Your task:
You are asked to reproduce the listing exactly and to omit its pictures.

Dataset excerpt:
☆ ☆ ☆ ☆

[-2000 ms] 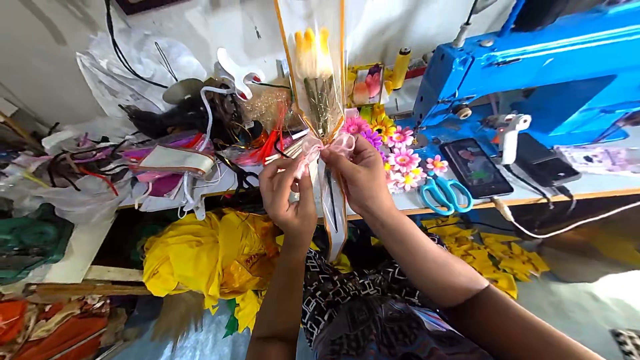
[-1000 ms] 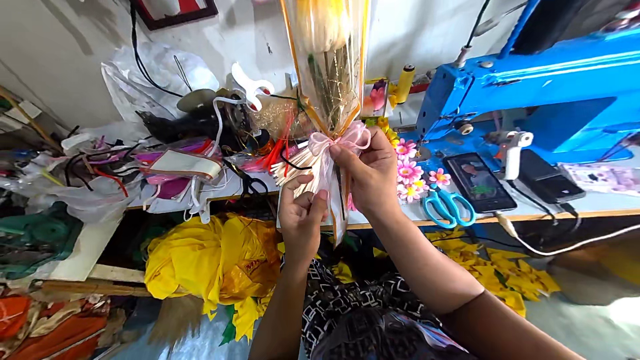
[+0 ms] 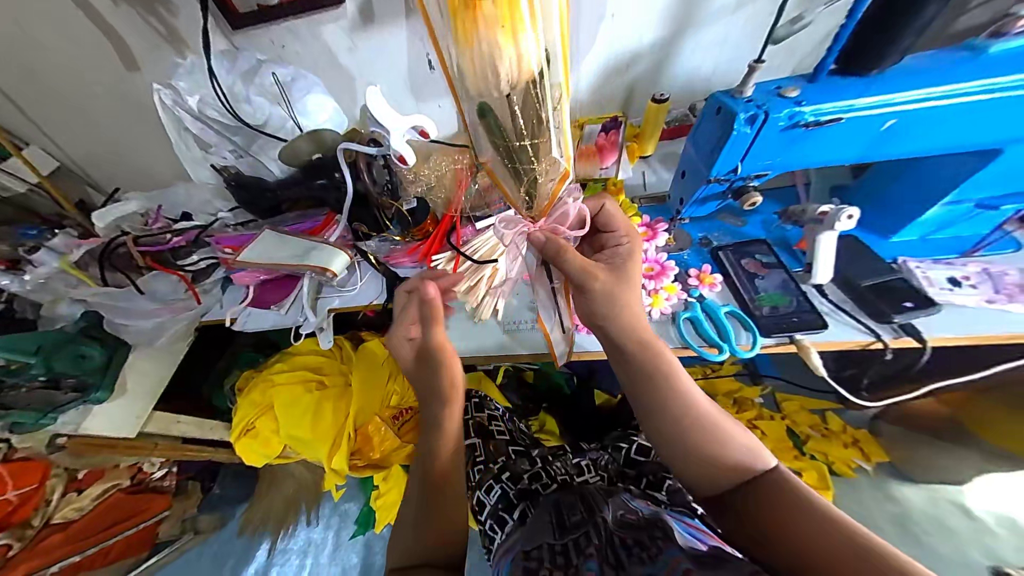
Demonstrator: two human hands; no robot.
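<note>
A wrapped artificial flower [image 3: 500, 64] with yellow and white petals stands in a clear sleeve with orange edging. A pink ribbon bow [image 3: 538, 228] is tied around the sleeve's narrow lower part. My right hand [image 3: 604, 268] pinches the bow and the gathered wrap between thumb and fingers. My left hand [image 3: 426, 320] is apart from the bow, lower and to the left, its fingers loosely raised with nothing seen in them. Between the hands, a bundle of pale thin sticks [image 3: 480, 272] lies on the table behind the bow's hanging tail.
To the right are blue-handled scissors [image 3: 718, 328], a smartphone [image 3: 768, 288], a glue gun [image 3: 828, 240] and a blue sewing machine [image 3: 832, 120]. Pink artificial flowers [image 3: 659, 270] lie beside my right hand. Ribbons and plastic bags [image 3: 160, 264] cover the left side. Yellow cloth [image 3: 320, 400] hangs below the table edge.
Two seconds ago both hands were at the bow. My left hand has since moved away to the left and down, while my right hand still holds the bow, whose loops now show more fully.
</note>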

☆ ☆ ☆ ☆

Task result:
[-2000 ms] 
[-1000 ms] 
[+0 ms] 
Demonstrator: two human hands; no robot.
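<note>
A wrapped artificial flower [image 3: 500, 64] with yellow and white petals stands in a clear sleeve with orange edging. A pink ribbon bow [image 3: 538, 228] is tied around the sleeve's narrow lower part. My right hand [image 3: 604, 268] pinches the bow and the gathered wrap between thumb and fingers. My left hand [image 3: 426, 320] is apart from the bow, lower and to the left, its fingers loosely raised with nothing seen in them. Between the hands, a bundle of pale thin sticks [image 3: 480, 272] lies on the table behind the bow's hanging tail.
To the right are blue-handled scissors [image 3: 718, 328], a smartphone [image 3: 768, 288], a glue gun [image 3: 828, 240] and a blue sewing machine [image 3: 832, 120]. Pink artificial flowers [image 3: 659, 270] lie beside my right hand. Ribbons and plastic bags [image 3: 160, 264] cover the left side. Yellow cloth [image 3: 320, 400] hangs below the table edge.
Two seconds ago both hands were at the bow. My left hand has since moved away to the left and down, while my right hand still holds the bow, whose loops now show more fully.
</note>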

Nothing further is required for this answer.